Thread: Text search prefix matching and stop words

Text search prefix matching and stop words

From

"Matthew Nelson"

Date:

08 October 2021, 18:17:16

Prefix matching should not omit stop words, as matching lexemes may legitimately begin with stop words.

# select to_tsquery('english', 'over:*') @@ to_tsvector('english', 'overhaul');
NOTICE:  text-search query contains only stop words or doesn't contain lexemes, ignored
 ?column? 
----------
 f
(1 row)

I noticed this after implementing interactive, incremental search in an application. As the user typed "overhaul," with
eachsuccessive character executing a search, "ove" and "overh" matched a particular document, but "over" did not.
 

Reproduced in PostgreSQL 11, 13, and 14.

Re: Text search prefix matching and stop words

From

Pavel Borisov

Date:

08 October 2021, 20:30:41

Prefix matching should not omit stop words, as matching lexemes may legitimately begin with stop words.

# select to_tsquery('english', 'over:*') @@ to_tsvector('english', 'overhaul');
NOTICE: text-search query contains only stop words or doesn't contain lexemes, ignored
?column?
----------
f
(1 row)

I noticed this after implementing interactive, incremental search in an application. As the user typed "overhaul," with each successive character executing a search, "ove" and "overh" matched a particular document, but "over" did not.

Big thanks for the reporting!

I am not sure that it is a bug. I think this is a way how to_tsquery conversion work: stopwords first then template processing.

If you want to process successive characters typing, you can use casting to tsvector type until input is not finished

'over:*'::tsquery;

and when the user finishes input then process the result via to_tsquery with stop words.

if we do to_tsquery in a way you described I expect it will never apply the stop-word filter on templated input as it can not be compared to stop words.

Best regards,
Pavel Borisov

Postgres Professional: http://postgrespro.com

Re: Text search prefix matching and stop words

From

Pavel Borisov

Date:

08 October 2021, 20:32:28

I must commect myself

"If you want to process successive characters typing, you can use casting to tsquery type until input is not finished"

Re: Text search prefix matching and stop words

From

Tom Lane

Date:

08 October 2021, 21:06:27

Pavel Borisov <pashkin.elfe@gmail.com> writes:
>> Prefix matching should not omit stop words, as matching lexemes may
>> legitimately begin with stop words.

> I am not sure that it is a bug.

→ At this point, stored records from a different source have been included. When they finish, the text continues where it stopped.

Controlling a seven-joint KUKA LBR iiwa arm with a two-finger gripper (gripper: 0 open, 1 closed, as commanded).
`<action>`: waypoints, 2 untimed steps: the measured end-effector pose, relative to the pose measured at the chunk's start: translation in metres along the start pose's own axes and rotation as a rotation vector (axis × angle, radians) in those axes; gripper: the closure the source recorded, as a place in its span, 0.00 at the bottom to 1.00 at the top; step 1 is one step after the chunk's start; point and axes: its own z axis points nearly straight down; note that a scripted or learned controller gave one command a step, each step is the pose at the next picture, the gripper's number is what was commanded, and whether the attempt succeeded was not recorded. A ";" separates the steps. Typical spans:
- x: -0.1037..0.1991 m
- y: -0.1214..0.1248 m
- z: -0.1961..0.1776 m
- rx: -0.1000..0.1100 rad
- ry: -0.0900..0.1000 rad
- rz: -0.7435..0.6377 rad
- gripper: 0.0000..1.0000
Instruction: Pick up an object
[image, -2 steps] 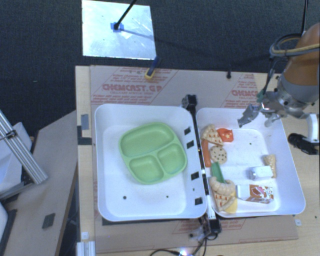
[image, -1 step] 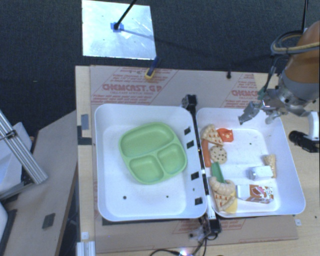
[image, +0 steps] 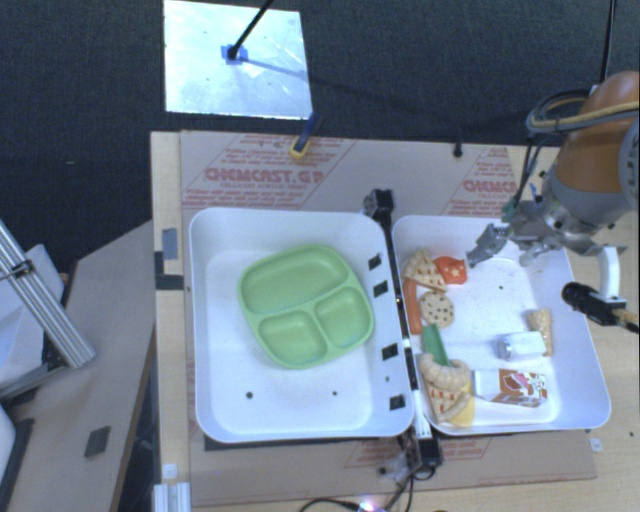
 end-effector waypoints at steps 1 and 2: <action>0.003 -0.003 0.042 0.000 0.000 0.000 0.00; 0.005 -0.009 0.086 0.002 0.001 0.000 0.00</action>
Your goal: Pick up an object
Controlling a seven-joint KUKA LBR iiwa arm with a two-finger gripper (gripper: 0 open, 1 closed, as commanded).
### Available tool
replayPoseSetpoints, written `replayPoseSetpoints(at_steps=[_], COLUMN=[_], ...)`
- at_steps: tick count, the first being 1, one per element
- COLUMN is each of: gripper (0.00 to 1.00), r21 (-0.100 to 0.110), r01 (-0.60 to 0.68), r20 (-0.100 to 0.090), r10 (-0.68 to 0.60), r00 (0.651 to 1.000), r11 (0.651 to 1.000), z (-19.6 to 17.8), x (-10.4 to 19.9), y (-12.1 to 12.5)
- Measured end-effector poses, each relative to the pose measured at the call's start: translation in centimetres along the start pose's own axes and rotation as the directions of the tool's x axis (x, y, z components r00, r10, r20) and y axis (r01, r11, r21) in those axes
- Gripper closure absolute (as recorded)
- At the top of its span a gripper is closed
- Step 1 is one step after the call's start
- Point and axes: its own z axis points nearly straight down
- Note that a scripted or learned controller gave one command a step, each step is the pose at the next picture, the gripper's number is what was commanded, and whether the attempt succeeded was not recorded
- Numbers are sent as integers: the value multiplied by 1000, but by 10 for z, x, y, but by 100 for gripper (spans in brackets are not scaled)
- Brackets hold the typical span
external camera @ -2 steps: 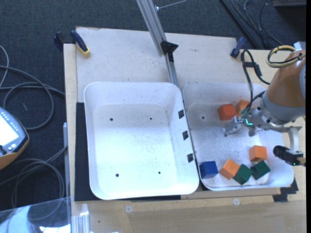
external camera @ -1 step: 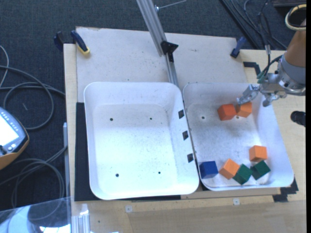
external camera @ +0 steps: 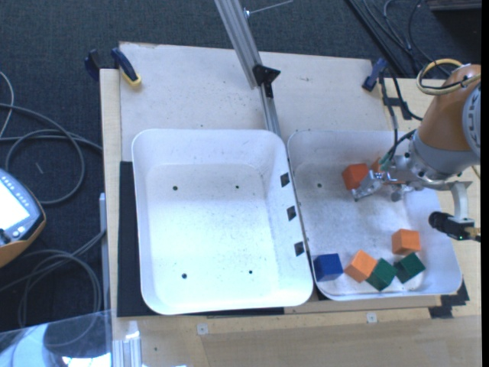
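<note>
You see a pale wooden bench [external camera: 191, 82] standing on dark carpet [external camera: 46, 21], with loose black cables [external camera: 46, 140] trailing over the floor at 9 o'clock and more at 1 o'clock. Two shallow white bins sit side by side on it: the left bin [external camera: 153, 147] and the right bin [external camera: 435, 285], both speckled with fine dark dust. A slanted metal rail [external camera: 237, 25] runs down from 12 o'clock to the seam between them. Blue clamps grip the bench's far edge, one [external camera: 126, 66] at 11 o'clock and one [external camera: 374, 73] at 1 o'clock.

The arm [external camera: 451, 128] comes in from 3 o'clock, and its gripper [external camera: 370, 184] hangs low over the far half of the right bin. You cannot tell from here how its fingers stand. An orange block [external camera: 354, 176] lies just beside the gripper at its 9 o'clock side; whether they touch is unclear.

Near the right bin's 6 o'clock edge lie a blue block [external camera: 328, 266], a second orange block [external camera: 361, 266], two green blocks [external camera: 381, 274] and [external camera: 411, 267], and a third orange block [external camera: 406, 241].
</note>
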Motion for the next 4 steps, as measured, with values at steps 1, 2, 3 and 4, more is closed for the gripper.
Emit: replayPoseSetpoints(at_steps=[1,2,3,4], gripper=[0,0,0,0], r21=[-17,-10,-11,-19], r01=[4,1,-4,8], r20=[3,3,7,3], r10=[-4,-1,4,-8], r00=[1000,1000,1000,1000], r11=[1000,1000,1000,1000], z=[-95,-90,-77,-173], x=[44,42,-22,57], y=[-33,-34,-19,-49])
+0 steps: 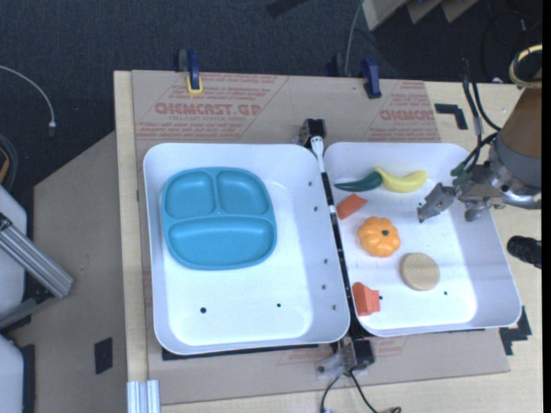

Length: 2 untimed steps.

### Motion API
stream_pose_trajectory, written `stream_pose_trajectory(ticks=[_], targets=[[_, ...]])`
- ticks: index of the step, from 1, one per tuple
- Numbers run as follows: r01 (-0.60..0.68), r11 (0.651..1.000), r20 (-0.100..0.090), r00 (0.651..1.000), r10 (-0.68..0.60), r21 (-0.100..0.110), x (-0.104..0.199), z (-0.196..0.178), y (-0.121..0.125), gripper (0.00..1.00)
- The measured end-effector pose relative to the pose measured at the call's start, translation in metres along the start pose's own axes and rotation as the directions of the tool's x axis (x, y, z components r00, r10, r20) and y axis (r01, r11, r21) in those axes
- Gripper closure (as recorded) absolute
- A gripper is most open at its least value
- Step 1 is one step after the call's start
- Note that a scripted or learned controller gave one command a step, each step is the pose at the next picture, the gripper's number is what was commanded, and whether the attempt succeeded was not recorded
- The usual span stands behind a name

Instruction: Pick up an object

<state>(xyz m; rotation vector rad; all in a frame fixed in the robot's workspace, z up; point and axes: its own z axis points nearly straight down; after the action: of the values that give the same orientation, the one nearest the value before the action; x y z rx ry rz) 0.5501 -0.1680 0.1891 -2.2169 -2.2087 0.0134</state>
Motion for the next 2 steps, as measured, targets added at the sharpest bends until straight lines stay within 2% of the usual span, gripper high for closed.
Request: stream_pose_trajectory(ticks=[1, 2], targets=[[0.004, 1.0, 0.003, 1.0, -0.004, -0.015, 0.001, -0.008, 0.003, 0.0], [0.003, 1.0, 0.0, 1.0, -0.003, -0.007, 0.003, 0.055, 0.0, 0.0]])
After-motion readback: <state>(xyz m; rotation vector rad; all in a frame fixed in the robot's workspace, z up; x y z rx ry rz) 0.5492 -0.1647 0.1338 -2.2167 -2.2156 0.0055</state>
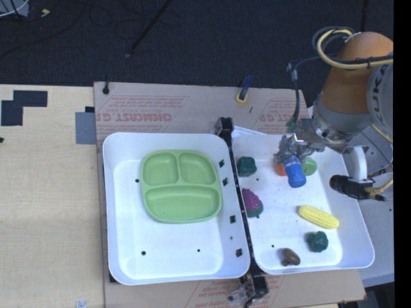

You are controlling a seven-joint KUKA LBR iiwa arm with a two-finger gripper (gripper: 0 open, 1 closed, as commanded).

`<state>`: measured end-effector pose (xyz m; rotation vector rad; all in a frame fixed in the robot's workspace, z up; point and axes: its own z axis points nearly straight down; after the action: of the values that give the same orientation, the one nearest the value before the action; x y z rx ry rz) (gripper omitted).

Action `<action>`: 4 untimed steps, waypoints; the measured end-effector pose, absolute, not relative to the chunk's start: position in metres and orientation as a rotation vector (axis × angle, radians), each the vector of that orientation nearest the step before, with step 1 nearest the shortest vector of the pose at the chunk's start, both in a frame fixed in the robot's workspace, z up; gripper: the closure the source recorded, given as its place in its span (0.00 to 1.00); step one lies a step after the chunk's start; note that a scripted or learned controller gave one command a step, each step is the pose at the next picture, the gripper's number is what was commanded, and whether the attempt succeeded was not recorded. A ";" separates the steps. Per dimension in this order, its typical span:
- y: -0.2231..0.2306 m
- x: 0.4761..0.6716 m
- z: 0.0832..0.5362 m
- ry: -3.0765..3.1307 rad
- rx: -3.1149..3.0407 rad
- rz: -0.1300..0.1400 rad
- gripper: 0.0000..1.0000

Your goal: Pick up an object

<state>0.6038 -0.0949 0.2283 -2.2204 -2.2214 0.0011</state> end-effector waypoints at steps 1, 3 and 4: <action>-0.044 0.619 0.236 -2.224 -2.212 0.001 1.00; -0.010 0.622 0.233 -2.221 -2.216 0.004 1.00; -0.017 0.626 0.214 -2.218 -2.218 0.010 1.00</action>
<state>0.6265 -0.0168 0.2145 -2.2176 -2.2181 0.0097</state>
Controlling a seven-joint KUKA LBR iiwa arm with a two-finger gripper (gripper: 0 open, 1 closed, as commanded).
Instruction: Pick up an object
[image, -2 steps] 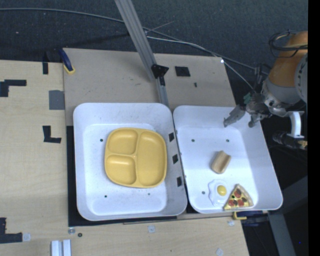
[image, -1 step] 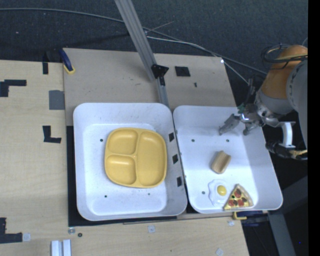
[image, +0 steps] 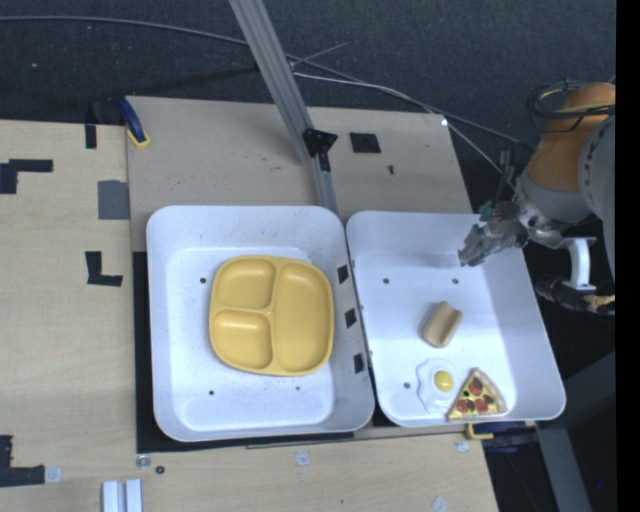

I think this is a way how to_tsquery
> conversion work: stopwords first then template processing.

I concur with the OP that this is a bug, or at least that it'd be nice
if it worked better.  But I'm not sure we can make it better.  The basic
design of our text search stuff combined the functions of normalization
and stop-word-suppression into a single dictionary stack, so that it's
impossible to ask for just one of those to happen.  But if we skip
applying the dictionaries at all for a prefix item, then word
normalization doesn't happen, which would create a different set of
unexpected-failure-to-match conditions.  (So your proposed workaround
of casting directly to tsquery just moves the problem somewhere else.)

I think we could only fix this with a dictionary API change that
allows telling the dictionaries not to suppress stopwords.  Not
sure how practical that is.  If we'd had the prefix-match feature
from the beginning, maybe it'd have occurred to us that we needed
that API option ... but we didn't.

            regards, tom lane

Re: Text search prefix matching and stop words

From

Artur Zakirov

Date:

11 October 2021, 14:50:51

On Fri, Oct 8, 2021 at 10:31 PM Pavel Borisov <pashkin.elfe@gmail.com> wrote:
> If you want to process successive characters typing, you can use casting to tsvector type until input is not
finished
>
> 'over:*'::tsquery;

Also it is possible to use a custom configuration without stop words
if you want normalization:

postgres=# select to_tsquery('english_wo_stop', 'over:*') &&
to_tsquery('english', 'foo');
     ?column?
------------------
 'over':* & 'foo'

-- 
Artur